### Prompt
Copy the lines below as they are; omit the images they contain.

### Given data

........

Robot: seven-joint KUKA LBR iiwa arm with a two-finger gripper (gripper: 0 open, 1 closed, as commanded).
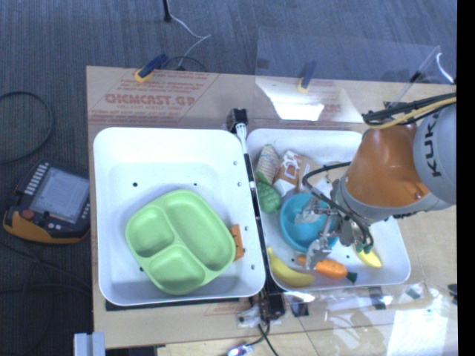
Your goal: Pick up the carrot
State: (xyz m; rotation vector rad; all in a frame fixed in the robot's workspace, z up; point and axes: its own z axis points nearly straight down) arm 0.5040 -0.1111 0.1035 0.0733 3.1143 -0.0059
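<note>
While gripper [321, 252] hovers, carrot [331, 269] lies just beneath it

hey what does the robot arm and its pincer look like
The arm is grey, with black lettering on its side and a broad orange band above the wrist. Black and yellow cables run along it. The pincer is a small metal assembly with thin wires round it.

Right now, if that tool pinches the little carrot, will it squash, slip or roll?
The carrot looks like smooth moulded plastic, so probably stiff and light. Its tapered round shape may let it slip or roll. It lies close to the banana under the tool, so a nudge could move both.
</note>
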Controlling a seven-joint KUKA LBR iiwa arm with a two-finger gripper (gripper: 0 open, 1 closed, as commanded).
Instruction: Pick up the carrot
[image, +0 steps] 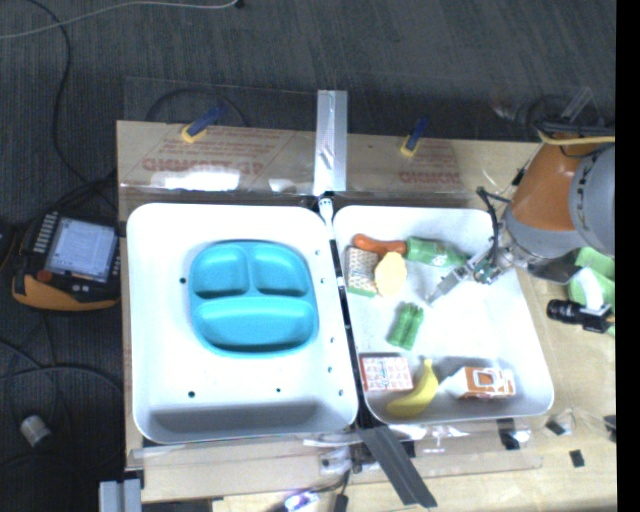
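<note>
The carrot (378, 243) is a small orange piece lying near the back left of the right bin (515, 325), with a green leafy part (432, 252) just to its right. My gripper (452, 282) reaches in from the right and hangs low over the bin's middle back. It is right of the green part and a little in front of it, apart from the orange body. Nothing visible is held in it.
The right bin also holds a yellow lemon-like piece (390, 272), a small box (360, 272), a green can (406, 325), a banana (420, 392), a red-and-white pack (385, 372) and an orange-and-white carton (487, 381). A blue divided tray (252, 297) lies in the left bin (160, 380).
</note>
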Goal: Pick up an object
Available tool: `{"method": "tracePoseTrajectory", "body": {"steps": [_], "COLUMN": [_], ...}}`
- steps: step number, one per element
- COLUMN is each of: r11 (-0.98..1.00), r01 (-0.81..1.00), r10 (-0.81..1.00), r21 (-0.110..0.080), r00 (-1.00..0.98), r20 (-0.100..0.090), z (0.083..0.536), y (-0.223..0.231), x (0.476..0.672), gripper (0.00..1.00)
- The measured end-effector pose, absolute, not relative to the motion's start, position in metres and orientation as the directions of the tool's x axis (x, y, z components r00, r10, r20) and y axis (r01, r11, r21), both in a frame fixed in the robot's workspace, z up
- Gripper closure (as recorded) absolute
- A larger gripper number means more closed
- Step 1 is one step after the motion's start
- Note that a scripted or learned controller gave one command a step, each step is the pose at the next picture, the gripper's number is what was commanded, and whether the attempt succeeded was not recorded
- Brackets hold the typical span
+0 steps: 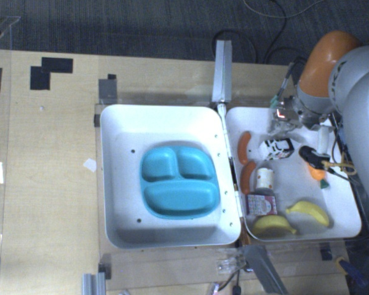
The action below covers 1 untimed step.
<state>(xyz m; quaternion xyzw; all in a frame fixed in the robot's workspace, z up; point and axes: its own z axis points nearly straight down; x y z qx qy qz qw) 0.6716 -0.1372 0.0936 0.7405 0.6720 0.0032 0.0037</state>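
— Nothing lifted yet? 
— Not that I can tell. The gripper (281,123) is low in the right bin (350,223), over a black-and-white object (278,147); its opening can't be made out. 
— So the grasp and lift remain.

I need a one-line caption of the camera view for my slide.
Grey arm reaches into the right bin holding bananas and sausages; left bin holds a blue tray.
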Motion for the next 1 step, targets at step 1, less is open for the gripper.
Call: {"method": "tracePoseTrajectory", "body": {"steps": [1], "r11": [-0.524], "r01": [0.852], "r10": [0.852], "r21": [0.005], "r00": [0.524], "r20": [0.003], "z": [0.1996], "y": [-0.0449], "x": [0.6701], "gripper": [1.00]}}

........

### Answer to this exercise
Robot: seven-joint KUKA LBR iiwa arm with a two-finger gripper (gripper: 0 open, 1 closed, as commanded).
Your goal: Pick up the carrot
State: (xyz m; rotation vector rad; all in a frame fixed in the robot's workspace, z up; point and axes: its own z axis points nearly straight down) arm 0.5040 -0.1111 0.1035 0.0733 3.1143 -0.0059
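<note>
While gripper [321, 252] hovers, carrot [331, 269] lies just beneath it

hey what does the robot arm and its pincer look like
The arm is grey, with black lettering on its side and a broad orange band above the wrist. Black and yellow cables run along it. The pincer is a small metal assembly with thin wires round it.

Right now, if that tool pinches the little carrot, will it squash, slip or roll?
The carrot looks like smooth moulded plastic, so probably stiff and light. Its tapered round shape may let it slip or roll. It lies close to the banana under the tool, so a nudge could move both.
</note>
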Controlling a seven-joint KUKA LBR iiwa arm with a two-finger gripper (gripper: 0 open, 1 closed, as commanded).
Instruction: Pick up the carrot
[image, +0 steps] 
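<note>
The carrot (378, 243) is a small orange piece lying near the back left of the right bin (515, 325), with a green leafy part (432, 252) just to its right. My gripper (452, 282) reaches in from the right and hangs low over the bin's middle back. It is right of the green part and a little in front of it, apart from the orange body. Nothing visible is held in it.
The right bin also holds a yellow lemon-like piece (390, 272), a small box (360, 272), a green can (406, 325), a banana (420, 392), a red-and-white pack (385, 372) and an orange-and-white carton (487, 381). A blue divided tray (252, 297) lies in the left bin (160, 380).
</note>
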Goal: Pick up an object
Available tool: `{"method": "tracePoseTrajectory", "body": {"steps": [_], "COLUMN": [_], ...}}`
- steps: step number, one per element
- COLUMN is each of: r11 (-0.98..1.00), r01 (-0.81..1.00), r10 (-0.81..1.00), r21 (-0.110..0.080), r00 (-1.00..0.98), r20 (-0.100..0.090), z (0.083..0.536), y (-0.223..0.231), x (0.476..0.672), gripper (0.00..1.00)
- The measured end-effector pose, absolute, not relative to the motion's start, position in metres and orientation as the directions of the tool's x axis (x, y, z components r00, r10, r20) and y axis (r01, r11, r21), both in a frame fixed in the robot's workspace, z up
- Gripper closure (as recorded) absolute
- A larger gripper number means more closed
- Step 1 is one step after the motion's start
- Note that a scripted or learned controller gave one command a step, each step is the pose at the next picture, the gripper's number is what was commanded, and whether the attempt succeeded was not recorded
- Brackets hold the typical span
+0 steps: 
The action below covers 1 untimed step.
<state>(xyz m; quaternion xyzw; all in a frame fixed in the robot's workspace, z up; point and axes: its own z axis points nearly straight down; x y z qx qy qz qw) 0.6716 -0.1372 0.0936 0.7405 0.6720 0.0032 0.0037</state>
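— Nothing lifted yet? 
— Not that I can tell. The gripper (281,123) is low in the right bin (350,223), over a black-and-white object (278,147); its opening can't be made out. 
— So the grasp and lift remain.

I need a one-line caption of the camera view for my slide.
Grey arm reaches into the right bin holding bananas and sausages; left bin holds a blue tray.
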Motion for the next 1 step, targets at step 1, less is open for the gripper.
Call: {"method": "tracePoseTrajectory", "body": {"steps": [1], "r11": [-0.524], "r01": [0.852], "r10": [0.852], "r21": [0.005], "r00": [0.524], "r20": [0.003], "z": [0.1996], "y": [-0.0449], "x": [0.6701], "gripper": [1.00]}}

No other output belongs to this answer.